*PROBLEM DESCRIPTION*: Could you output the listing that follows exactly, without its images?
Start of Block
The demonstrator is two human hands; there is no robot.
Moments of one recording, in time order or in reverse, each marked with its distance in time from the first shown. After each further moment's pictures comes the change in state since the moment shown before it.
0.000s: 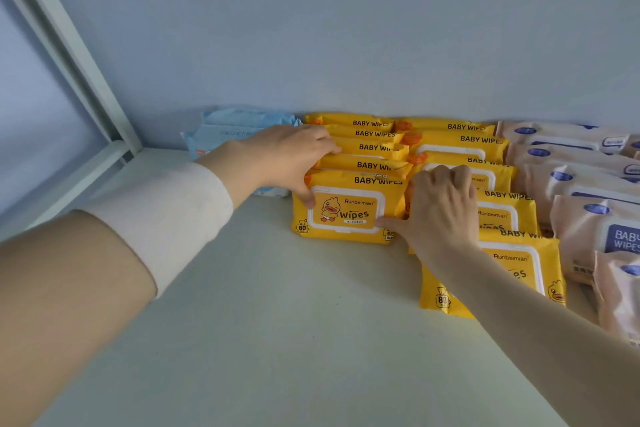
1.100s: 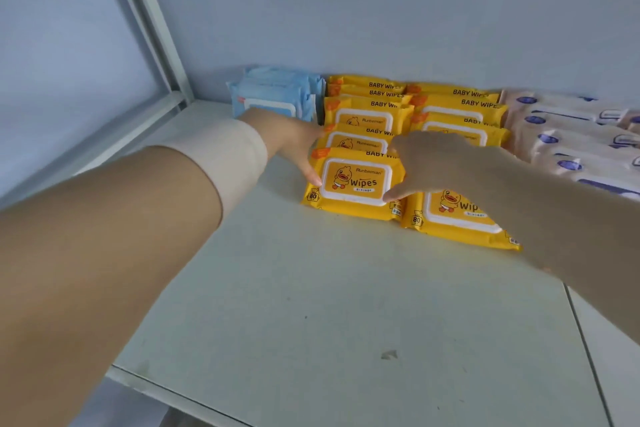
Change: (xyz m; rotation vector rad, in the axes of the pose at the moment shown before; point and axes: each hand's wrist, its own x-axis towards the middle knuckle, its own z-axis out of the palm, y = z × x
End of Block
*OUTPUT BELOW*:
The demonstrator is two human hands; there is no robot.
Moments of one recording, in time order or in reverse, each marked with its distance in time from the first shown. After each further moment's pictures comes the change in state since the moment shown before it.
0.000s: 
1.100s: 
Change: (xyz m; rotation vector rad, in the axes of the pose at the moment shown before; point and axes: each hand's wrist, its own x-axis towards the middle knuckle, its own z-axis out of the palm, y = z × x

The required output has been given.